X-ray analysis with high-flux MetalJet sources
To continue advanced research in the hard X-ray regime > 10 keV at HZB, which is carried out so far at the materials science beamline EDDI@BESSY II, two local measuring stations equipped with high-flux liquid-metal-jet sources are established and will be operated within the X-ray corelab. Both X-ray facilities will be equipped with various easy-to-swap sample environments such as diffractometer systems, heating stations, mechanical load devices and deposition chambers, which allow for fast in-situ and ex-situ experiments in different fields of energy and materials research. The focus of experimental methods provided for
- in-house POF-relevant research in the field of energy materials,
- external user groups from national and international scientific institutions, and
will be on the analysis of phase formation, residual stresses, microstructure, and texture in complex thin film systems and technical components. The main scientific objectives are the development and application of advanced measuring and data evaluation techniques which exploit the specific features of the X-ray spectrum emitted by the liquid-metal-jet source. Making use of the strong characteristic Kα lines of Ga and In at 9 keV and 24 keV, respectively, as well as of the white bremsstrahlung spectrum will allow for simultaneous angle- and energy-dispersive diffraction and fluorescence experiments.
X-ray Lab for real-time film growth, residual stress and microstructure analysis
The in-situ X-ray Lab (IXLab) at EMIL in Adlershof is dedicated to the study of reactive growth processes of functional thin films as well as to residual stress and microstructure analysis. For the analysis of time-critical reaction processes such as phase formations and microstructure changes, the Ga-Kα (9.2 keV) and In-Kα (24.2 keV) lines of the metal-jet X-ray source are used for angle-dispersive X-ray diffraction (ADXRD). An X-ray area detector allows to record diffraction rings within a few seconds (see Fig. 1), which provides sufficient time resolution for the investigation of various types of solid state reactions in thin films [1,2,3]. For residual stress analysis by energy-dispersive X-ray diffraction (EDXRD) , continuous polychromatic X-ray radiation up to 160 keV generated by bremsstrahlung is utilized.
Figure 1: In-situ X-ray Lab (IXLab) at EMIL in Adlershof. Left: Pilatus 1M detector, in-situ PVD chamber for the real-time analysis of compound semiconductor film growth, Excillum MetalJet X-ray source with a maximum voltage of 160 kV. Right: Diffraction rings and integrated intensities (inset) from a Cu(In,Ga)Se2 film recorded by the Pilatus 1M detector within 10 seconds.
To be able to switch between in-house research, external user research, and industry research, the sample environment can be exchanged with the help of a modular mounting stage. For the analysis of film formation processes during film deposition [1,2] or during annealing under reactive or inert atmospheres , tailor made in-situ process chambers are employed (see Fig. 1). For residual stress  and texture analysis, an Eulerian cradle based diffractometer setup with integrated x-y-z translation table can be mounted.
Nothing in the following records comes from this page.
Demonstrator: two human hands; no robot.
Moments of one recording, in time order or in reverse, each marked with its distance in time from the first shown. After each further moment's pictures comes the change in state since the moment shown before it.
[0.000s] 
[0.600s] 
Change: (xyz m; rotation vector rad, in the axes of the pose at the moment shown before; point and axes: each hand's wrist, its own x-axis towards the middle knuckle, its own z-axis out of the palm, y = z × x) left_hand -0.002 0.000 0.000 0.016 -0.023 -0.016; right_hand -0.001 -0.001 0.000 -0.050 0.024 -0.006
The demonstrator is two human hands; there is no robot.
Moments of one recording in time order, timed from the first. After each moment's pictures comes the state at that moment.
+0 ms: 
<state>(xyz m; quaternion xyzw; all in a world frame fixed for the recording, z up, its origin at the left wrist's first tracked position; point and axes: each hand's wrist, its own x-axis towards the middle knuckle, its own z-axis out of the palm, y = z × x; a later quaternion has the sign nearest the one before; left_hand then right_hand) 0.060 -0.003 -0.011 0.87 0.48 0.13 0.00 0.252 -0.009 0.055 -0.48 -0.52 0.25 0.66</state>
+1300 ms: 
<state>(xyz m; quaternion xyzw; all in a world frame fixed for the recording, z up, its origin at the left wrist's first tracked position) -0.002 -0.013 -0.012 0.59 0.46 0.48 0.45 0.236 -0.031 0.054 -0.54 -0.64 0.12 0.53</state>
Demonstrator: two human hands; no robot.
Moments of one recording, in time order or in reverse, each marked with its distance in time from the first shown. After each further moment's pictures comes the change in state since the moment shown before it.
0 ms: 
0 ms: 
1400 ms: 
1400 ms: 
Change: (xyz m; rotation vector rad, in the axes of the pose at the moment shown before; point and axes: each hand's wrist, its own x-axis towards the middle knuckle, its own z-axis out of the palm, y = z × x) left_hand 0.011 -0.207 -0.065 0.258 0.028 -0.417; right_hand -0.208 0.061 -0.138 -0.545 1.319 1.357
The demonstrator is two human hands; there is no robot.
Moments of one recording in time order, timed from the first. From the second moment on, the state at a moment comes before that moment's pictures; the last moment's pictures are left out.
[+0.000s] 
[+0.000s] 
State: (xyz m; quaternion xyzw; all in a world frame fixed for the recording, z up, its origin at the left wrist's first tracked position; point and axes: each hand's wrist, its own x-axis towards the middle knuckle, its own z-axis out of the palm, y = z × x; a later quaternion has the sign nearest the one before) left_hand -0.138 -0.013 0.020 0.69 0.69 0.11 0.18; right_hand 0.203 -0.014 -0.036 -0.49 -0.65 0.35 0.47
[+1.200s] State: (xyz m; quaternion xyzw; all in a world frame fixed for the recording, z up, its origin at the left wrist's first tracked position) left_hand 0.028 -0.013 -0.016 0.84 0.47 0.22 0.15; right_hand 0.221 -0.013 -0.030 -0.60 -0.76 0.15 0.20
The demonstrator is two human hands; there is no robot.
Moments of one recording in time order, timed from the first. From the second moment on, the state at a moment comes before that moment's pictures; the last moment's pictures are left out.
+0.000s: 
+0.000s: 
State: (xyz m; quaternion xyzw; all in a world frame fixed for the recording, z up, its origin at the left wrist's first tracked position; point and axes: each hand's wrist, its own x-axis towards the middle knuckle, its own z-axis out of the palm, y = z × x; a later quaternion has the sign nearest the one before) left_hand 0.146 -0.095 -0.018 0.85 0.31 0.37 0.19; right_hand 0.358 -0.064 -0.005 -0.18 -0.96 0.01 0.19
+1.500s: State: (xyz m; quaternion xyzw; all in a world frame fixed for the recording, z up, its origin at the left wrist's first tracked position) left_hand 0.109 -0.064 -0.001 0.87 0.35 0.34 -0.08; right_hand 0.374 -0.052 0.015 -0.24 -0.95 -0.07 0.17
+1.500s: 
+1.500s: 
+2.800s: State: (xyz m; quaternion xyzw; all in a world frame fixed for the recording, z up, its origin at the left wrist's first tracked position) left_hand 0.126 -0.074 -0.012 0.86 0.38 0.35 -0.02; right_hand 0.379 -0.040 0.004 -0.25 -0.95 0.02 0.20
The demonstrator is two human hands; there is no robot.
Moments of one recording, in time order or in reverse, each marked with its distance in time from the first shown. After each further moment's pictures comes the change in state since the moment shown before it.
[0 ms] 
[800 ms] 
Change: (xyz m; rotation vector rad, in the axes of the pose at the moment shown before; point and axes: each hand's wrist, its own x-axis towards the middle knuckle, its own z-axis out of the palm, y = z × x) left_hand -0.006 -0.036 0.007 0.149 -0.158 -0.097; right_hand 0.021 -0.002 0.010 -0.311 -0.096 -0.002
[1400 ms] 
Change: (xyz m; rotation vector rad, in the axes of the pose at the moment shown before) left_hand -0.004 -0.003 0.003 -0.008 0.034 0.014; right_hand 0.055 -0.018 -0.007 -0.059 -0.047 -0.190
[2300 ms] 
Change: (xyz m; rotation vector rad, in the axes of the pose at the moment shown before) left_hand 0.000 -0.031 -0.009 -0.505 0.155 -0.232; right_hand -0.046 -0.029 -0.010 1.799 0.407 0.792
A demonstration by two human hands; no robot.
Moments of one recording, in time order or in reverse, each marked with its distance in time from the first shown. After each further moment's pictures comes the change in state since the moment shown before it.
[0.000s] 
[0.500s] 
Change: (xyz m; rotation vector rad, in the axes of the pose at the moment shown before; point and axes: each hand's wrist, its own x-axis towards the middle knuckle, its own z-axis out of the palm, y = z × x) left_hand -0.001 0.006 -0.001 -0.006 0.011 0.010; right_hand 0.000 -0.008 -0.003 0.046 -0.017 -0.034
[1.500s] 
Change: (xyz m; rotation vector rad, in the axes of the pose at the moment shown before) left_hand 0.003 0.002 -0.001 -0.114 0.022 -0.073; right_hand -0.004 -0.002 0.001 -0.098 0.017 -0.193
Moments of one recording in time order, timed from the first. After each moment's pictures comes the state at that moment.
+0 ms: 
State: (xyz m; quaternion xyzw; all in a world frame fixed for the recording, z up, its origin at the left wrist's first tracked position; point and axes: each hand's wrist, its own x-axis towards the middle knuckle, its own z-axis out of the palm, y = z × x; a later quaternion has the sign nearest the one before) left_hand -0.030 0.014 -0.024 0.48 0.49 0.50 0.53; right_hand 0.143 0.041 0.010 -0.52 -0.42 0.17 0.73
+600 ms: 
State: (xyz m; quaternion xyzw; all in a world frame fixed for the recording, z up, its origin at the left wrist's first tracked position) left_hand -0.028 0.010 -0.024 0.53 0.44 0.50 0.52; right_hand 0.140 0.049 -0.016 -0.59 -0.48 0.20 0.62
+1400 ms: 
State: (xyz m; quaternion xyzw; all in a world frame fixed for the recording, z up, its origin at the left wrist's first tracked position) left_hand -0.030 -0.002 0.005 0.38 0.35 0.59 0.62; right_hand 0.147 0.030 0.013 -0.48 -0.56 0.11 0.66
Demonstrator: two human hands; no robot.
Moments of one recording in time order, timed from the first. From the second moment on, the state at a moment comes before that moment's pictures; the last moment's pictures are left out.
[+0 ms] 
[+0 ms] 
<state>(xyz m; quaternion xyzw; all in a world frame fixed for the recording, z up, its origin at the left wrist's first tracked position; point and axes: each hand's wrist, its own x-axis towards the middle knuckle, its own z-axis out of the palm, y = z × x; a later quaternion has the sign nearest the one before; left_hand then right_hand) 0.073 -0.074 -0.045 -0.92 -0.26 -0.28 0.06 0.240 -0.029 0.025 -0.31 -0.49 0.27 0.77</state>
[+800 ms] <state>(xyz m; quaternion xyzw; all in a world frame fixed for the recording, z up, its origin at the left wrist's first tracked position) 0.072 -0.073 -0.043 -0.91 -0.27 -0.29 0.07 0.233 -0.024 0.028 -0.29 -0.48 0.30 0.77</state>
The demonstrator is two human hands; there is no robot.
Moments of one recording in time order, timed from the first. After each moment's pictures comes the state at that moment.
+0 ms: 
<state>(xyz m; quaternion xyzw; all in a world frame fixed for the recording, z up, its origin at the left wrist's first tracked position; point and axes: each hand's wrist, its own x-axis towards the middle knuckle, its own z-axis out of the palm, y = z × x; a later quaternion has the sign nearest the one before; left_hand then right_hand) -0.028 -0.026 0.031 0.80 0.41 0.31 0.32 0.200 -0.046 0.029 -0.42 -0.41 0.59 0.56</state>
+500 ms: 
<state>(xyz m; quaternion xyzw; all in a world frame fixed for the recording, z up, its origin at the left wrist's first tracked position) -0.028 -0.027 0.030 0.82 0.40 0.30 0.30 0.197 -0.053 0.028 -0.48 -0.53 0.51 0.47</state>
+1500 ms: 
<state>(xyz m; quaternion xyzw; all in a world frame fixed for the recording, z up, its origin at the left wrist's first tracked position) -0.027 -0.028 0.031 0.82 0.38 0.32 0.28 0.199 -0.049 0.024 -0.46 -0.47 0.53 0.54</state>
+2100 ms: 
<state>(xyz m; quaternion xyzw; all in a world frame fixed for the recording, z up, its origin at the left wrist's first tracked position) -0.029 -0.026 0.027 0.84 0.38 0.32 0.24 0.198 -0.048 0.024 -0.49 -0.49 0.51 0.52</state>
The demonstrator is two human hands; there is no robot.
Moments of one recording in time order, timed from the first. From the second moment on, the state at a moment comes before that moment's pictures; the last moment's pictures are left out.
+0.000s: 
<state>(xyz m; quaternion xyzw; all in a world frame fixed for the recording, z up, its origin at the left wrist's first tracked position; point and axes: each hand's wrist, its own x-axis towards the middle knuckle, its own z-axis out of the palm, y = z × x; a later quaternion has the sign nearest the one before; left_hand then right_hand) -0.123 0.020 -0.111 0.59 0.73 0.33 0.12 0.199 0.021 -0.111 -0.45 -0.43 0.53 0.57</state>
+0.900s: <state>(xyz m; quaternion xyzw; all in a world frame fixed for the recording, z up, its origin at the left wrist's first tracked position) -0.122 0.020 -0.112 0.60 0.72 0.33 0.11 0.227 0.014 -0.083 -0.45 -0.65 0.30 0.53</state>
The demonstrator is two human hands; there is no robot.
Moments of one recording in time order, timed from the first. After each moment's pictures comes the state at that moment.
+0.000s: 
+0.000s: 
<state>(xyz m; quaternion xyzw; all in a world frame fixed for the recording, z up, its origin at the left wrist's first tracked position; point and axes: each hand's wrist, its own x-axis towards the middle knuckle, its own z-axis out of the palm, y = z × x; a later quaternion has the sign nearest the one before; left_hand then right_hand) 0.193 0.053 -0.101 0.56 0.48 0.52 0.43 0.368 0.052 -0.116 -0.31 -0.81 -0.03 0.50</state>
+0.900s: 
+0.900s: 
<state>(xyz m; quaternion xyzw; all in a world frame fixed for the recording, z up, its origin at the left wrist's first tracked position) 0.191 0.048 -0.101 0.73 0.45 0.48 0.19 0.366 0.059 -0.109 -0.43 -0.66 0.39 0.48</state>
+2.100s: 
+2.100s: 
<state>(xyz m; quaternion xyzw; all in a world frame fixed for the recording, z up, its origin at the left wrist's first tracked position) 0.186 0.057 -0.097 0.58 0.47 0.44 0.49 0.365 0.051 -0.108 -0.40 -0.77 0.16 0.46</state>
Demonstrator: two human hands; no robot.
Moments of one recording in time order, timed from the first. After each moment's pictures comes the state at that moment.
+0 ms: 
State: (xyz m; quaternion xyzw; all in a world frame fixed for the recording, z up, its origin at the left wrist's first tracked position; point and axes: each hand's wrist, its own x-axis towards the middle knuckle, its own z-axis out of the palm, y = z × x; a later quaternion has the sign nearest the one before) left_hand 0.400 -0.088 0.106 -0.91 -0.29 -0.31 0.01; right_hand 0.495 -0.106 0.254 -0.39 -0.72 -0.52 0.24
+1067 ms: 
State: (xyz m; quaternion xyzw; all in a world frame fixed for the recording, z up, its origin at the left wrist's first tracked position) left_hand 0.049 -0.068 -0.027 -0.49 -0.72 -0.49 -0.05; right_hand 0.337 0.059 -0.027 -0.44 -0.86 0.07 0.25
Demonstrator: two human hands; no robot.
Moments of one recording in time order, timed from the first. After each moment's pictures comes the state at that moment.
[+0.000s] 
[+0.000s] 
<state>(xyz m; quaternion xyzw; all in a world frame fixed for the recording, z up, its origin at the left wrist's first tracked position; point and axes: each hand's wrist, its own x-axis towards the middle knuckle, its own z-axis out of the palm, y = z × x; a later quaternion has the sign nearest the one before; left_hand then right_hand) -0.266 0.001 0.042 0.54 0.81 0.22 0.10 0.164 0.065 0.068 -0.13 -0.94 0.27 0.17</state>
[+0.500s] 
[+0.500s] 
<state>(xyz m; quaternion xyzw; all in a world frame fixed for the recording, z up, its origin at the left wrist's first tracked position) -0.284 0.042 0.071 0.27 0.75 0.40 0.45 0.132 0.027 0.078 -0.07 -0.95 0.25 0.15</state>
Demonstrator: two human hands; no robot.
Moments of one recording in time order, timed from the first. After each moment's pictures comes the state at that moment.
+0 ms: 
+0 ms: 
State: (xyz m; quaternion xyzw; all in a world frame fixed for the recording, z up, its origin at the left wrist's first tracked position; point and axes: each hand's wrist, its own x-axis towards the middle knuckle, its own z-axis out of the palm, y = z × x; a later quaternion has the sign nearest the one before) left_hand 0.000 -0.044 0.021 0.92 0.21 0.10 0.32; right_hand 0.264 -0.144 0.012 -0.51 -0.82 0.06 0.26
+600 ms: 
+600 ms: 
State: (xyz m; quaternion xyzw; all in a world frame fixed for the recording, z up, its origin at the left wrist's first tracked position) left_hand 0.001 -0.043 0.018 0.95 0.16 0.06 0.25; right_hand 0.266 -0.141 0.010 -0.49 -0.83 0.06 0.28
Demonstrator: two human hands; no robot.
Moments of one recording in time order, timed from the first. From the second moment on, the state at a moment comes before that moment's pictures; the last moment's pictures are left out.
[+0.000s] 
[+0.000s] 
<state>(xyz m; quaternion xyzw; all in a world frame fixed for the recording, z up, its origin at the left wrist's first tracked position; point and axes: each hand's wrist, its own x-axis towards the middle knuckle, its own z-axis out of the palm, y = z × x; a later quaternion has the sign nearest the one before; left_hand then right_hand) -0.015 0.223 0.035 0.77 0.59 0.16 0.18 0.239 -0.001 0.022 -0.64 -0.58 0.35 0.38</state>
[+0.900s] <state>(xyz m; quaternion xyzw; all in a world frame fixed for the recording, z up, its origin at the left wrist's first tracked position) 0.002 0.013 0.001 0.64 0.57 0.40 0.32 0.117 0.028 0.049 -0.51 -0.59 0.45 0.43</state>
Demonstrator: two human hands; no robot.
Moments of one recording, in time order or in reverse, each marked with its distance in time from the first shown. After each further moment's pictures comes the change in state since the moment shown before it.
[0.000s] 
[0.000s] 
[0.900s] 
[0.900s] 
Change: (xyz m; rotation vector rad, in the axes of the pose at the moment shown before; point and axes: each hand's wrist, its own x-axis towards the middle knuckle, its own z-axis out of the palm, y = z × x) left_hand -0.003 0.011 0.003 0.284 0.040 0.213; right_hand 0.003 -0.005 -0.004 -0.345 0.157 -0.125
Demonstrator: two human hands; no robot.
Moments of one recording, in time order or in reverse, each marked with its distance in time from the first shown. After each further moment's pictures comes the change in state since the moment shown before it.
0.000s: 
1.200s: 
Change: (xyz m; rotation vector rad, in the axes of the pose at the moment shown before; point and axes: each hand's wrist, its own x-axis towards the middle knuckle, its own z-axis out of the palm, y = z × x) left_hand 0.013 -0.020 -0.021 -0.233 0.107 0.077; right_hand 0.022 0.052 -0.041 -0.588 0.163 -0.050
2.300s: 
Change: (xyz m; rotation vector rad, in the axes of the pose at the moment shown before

 Rodriguez-Alvarez, et al. Adv. Energy Mater. 3, 1381-1387 (2013), doi: 10.1002/aenm.201300339.
 Mainz, et al. Energy Environ. Science 9, 1818-1827 (2016), doi: 10.1039/c6ee00402d.
 Mainz, et al. Nature Communications 5, 3133 (2014), doi: 10.1038/ncomms4133.
 Klaus, C. Genzel, J. Appl. Chryst. 50, 252 (2017), doi: 10.1107/S1600576716020598.
X-ray Lab for diffraction and imaging
The metal jet X-ray source at Lise-Meitner-Campus in Wannsee generates white X-rays up to 70 keV on a liquid anode material which consists of a Ga-In alloy. The primary beam spectrum consists of Bremsstrahlung which is superimposed by the characteristic emission lines of Ga (9.2 keV) and with a minor contribution of In (24.2 keV). Thus, the source is suitable for many applications and measurement methods. The instrument concept is modular to enable energy- and angular-dispersive diffraction modes for residual stress, texture and microstructure determinations in the surface zone of materials. For this purposes the instrument is equipped with a sample table consisting of a two-circle HUBER diffractometer and an x-y-z translation unit. The sample stage is made to carry heavy loads and, thus, allows for further sample environment equipment, e.g. furnaces and stress rigs. Moreover, an Eulerian cradle including a local x-y-z-stage is available for further sample manipulation (see Fig. 2a). An option for beam focusing is currently under development.